_INFORMATION PROVIDED_:
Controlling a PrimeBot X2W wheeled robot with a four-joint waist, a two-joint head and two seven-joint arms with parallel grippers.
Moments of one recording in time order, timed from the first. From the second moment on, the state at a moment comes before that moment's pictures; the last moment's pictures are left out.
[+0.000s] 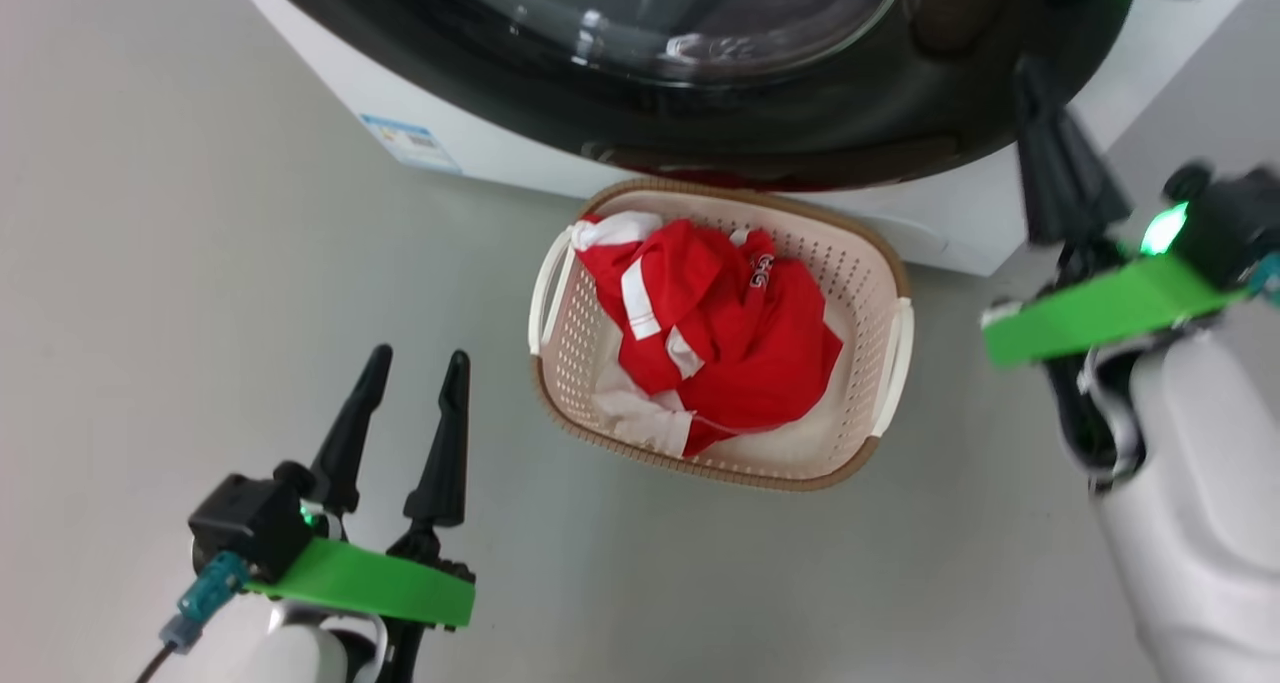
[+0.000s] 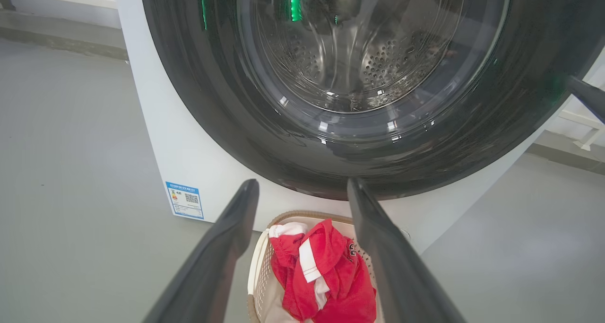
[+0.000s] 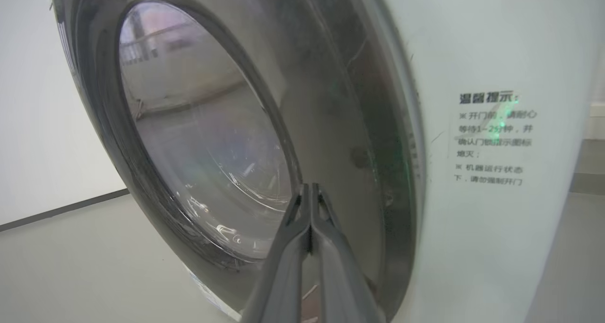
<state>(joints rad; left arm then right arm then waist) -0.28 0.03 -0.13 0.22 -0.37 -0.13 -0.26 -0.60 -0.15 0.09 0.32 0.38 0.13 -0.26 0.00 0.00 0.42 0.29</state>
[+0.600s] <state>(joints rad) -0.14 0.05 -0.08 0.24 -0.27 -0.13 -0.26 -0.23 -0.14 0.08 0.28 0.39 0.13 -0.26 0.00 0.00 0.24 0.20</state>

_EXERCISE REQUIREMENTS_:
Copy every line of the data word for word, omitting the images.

_TASK RESPONSE_:
Controlling a PrimeBot X2W wheeled robot with a four-joint waist, a two-joint head and two seven-joint arms with parallel grippers.
Moments of one recording in time order, timed from the first. From the second moment on, the state at a moment comes before that moment's pictures; the last moment's pictures are left out.
[+0.000s] 
[+0.000s] 
[+0.000s] 
<state>(joints rad; left arm then right arm then waist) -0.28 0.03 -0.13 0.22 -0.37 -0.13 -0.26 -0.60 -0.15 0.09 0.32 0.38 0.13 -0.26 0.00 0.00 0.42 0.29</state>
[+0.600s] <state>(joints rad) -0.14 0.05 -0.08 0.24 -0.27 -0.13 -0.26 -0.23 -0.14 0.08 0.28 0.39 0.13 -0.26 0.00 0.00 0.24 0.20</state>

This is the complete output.